Darrell Robertson

No. 98
- Position: Linebacker

Personal information
- Born: April 15, 1986 (age 40) Jonesboro, Georgia, U.S.
- Listed height: 6 ft 4 in (1.93 m)
- Listed weight: 246 lb (112 kg)

Career information
- College: Georgia Tech
- NFL draft: 2008: undrafted

Career history
- Dallas Cowboys (2008)*; Edmonton Eskimos (2008); New England Patriots (2008–2009)*; Kansas City Chiefs (2009)*;
- * Offseason or practice squad member only

Awards and highlights
- Second-team All-ACC (2007);

= Darrell Robertson =

American gridiron football player (born 1986)

Darrell Thomas Robertson (born April 15, 1986) is an American former football linebacker. He was signed by the Dallas Cowboys as an undrafted free agent in 2008. He played college football at Georgia Tech.

Robertson was also a member of the Edmonton Eskimos, New England Patriots and Kansas City Chiefs.

==Professional career==
===Dallas Cowboys===
Robertson was signed by the Dallas Cowboys as an undrafted free agent on April 29, 2008. He was waived by the team on August 30 during final cuts.

===Edmonton Eskimos===
Robertson was signed to the CFL's Edmonton Eskimos' practice roster on September 10, 2008. He was then signed to the active roster on September 17. He was released by the team on September 29.

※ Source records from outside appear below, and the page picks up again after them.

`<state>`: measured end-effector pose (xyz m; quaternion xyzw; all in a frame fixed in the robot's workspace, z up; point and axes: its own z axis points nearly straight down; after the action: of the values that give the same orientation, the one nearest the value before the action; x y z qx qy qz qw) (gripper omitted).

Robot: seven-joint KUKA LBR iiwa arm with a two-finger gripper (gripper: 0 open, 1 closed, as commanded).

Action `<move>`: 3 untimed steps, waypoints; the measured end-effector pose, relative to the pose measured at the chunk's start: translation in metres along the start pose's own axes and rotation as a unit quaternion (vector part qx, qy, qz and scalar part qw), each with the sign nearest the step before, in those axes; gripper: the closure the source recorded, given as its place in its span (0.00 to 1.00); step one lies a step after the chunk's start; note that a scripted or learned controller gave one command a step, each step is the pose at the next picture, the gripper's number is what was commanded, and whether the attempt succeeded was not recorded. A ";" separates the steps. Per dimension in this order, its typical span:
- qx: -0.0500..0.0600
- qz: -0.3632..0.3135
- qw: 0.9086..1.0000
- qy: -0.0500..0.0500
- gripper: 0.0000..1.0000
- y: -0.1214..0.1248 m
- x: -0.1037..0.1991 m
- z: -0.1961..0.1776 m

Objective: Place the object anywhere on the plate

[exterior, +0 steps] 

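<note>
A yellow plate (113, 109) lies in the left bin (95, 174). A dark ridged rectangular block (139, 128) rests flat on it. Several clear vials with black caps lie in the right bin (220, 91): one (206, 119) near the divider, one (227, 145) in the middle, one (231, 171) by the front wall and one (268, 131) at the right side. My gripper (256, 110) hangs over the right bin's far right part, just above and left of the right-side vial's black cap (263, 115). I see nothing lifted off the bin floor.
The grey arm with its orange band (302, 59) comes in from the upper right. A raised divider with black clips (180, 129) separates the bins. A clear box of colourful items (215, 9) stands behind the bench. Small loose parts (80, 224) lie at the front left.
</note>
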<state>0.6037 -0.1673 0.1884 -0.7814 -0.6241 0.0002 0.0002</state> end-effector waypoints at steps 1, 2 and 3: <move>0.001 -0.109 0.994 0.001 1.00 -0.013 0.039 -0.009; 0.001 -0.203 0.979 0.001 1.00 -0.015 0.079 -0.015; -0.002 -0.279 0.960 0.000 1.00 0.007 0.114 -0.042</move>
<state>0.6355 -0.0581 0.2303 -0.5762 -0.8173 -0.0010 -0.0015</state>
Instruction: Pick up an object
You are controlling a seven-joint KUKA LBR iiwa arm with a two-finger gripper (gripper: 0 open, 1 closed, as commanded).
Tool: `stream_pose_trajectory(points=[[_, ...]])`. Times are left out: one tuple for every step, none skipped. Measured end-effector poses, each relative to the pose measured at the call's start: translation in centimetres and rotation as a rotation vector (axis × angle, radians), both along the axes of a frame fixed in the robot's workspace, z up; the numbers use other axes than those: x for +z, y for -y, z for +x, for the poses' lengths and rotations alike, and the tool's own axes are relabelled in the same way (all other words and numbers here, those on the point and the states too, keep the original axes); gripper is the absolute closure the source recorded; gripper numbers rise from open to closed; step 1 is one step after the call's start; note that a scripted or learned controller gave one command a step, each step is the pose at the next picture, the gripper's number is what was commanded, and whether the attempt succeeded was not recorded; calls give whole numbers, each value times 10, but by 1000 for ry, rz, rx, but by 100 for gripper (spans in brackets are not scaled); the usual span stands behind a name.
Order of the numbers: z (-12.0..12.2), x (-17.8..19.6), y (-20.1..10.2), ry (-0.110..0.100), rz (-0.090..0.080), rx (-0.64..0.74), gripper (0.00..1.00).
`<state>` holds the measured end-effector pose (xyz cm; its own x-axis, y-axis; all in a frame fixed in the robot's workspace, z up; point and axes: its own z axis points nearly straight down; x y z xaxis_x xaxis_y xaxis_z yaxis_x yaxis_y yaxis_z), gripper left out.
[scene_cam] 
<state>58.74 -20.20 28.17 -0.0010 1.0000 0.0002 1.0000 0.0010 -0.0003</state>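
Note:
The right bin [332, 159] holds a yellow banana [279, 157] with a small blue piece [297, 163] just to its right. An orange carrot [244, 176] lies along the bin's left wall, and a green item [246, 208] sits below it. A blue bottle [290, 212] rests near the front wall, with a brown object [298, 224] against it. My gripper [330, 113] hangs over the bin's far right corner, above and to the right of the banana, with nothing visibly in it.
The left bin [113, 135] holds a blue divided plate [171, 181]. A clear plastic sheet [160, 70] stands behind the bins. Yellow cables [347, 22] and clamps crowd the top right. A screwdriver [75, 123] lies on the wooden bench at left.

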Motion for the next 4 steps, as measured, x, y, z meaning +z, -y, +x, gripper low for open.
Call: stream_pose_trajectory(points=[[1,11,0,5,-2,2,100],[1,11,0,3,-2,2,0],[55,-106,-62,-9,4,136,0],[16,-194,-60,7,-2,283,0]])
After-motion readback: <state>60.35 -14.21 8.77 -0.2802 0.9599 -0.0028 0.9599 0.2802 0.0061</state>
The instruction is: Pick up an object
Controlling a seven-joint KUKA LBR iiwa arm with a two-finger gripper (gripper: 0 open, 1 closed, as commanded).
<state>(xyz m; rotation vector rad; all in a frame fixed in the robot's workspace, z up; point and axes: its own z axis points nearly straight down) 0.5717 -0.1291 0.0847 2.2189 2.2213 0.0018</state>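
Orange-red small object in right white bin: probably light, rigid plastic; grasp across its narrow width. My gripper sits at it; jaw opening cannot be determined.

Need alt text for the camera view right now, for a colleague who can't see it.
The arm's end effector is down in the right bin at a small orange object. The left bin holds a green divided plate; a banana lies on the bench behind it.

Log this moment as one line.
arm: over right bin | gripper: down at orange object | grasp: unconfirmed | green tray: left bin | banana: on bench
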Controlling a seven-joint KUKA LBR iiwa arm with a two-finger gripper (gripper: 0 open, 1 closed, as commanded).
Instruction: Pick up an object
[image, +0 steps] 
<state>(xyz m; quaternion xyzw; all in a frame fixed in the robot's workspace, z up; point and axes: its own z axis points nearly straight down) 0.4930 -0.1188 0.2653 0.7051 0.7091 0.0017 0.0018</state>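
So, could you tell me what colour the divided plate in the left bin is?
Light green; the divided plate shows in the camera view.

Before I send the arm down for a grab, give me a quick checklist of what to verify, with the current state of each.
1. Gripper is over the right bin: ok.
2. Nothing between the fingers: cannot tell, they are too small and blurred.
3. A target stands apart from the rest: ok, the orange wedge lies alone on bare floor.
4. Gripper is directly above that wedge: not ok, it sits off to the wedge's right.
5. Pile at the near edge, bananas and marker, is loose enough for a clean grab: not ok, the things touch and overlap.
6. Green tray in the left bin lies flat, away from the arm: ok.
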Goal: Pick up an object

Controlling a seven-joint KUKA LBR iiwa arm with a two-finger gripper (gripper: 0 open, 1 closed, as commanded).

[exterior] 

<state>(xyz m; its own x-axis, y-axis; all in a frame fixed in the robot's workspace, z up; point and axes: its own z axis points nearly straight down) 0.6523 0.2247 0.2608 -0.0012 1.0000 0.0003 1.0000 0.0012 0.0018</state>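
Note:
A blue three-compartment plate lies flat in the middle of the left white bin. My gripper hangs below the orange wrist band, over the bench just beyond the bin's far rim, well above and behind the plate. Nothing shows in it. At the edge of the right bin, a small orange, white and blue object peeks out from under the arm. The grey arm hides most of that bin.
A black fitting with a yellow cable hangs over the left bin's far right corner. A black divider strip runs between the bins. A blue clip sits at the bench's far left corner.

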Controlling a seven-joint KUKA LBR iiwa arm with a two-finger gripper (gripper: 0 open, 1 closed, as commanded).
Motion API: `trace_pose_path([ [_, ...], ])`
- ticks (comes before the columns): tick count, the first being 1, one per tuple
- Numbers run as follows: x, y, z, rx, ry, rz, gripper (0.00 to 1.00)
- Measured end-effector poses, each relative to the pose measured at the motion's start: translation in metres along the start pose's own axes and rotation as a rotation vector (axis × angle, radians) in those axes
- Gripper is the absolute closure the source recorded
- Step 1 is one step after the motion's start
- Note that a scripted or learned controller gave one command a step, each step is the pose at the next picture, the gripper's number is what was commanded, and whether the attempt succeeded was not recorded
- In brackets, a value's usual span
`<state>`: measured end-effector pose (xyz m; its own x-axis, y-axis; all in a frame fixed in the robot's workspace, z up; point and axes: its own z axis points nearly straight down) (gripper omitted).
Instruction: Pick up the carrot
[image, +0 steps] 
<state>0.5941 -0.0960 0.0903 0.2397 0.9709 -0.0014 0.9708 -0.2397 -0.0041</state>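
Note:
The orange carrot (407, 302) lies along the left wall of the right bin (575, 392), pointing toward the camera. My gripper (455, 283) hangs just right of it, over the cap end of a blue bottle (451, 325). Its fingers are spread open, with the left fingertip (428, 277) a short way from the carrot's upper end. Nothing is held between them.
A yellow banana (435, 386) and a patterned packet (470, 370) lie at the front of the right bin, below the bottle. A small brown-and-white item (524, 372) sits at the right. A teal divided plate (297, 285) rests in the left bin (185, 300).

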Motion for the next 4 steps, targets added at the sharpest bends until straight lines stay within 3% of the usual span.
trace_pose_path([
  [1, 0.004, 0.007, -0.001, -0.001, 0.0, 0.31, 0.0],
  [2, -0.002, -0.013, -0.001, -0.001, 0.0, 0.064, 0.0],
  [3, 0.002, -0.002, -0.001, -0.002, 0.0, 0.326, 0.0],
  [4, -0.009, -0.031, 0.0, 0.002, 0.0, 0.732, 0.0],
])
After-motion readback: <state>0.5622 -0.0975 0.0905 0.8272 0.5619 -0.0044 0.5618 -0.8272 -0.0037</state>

===New England Patriots===
Robertson was signed to the practice squad of the New England Patriots on November 17, 2008 when tight end Tyson DeVree was promoted to the active roster. He was waived by the team on February 27, 2009.

===Kansas City Chiefs===
Robertson was signed by the Kansas City Chiefs on March 6, 2009. He was waived on June 19, 2009.